# Exercise objective
From the line containing "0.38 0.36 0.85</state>" to the end of the listing, copy each line exactly and leave out all others.
┌──
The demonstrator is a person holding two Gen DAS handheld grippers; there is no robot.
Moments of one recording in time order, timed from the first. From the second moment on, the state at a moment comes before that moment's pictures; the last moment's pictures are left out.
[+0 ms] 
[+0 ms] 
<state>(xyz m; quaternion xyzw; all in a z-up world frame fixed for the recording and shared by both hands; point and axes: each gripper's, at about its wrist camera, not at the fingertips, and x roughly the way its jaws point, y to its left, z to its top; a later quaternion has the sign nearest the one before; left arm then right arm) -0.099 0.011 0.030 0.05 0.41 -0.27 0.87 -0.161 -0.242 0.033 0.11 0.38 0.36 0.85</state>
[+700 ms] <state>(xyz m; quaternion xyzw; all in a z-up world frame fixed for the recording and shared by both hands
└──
# Reply to the exercise
<state>(xyz m; quaternion xyzw; all in a z-up world frame fixed for the recording and shared by both hands; point and axes: each gripper's, at about its wrist camera, not at the fingertips, and x roughly the way its jaws point, y to its left, z to its top; a later quaternion has the sign nearest the one before; left arm then right arm) -0.099 0.011 0.030 0.05 0.41 -0.27 0.87 -0.161 -0.242 0.033 0.11 0.38 0.36 0.85</state>
[+700 ms] <state>(xyz m; quaternion xyzw; all in a z-up world frame fixed for the recording and shared by both hands

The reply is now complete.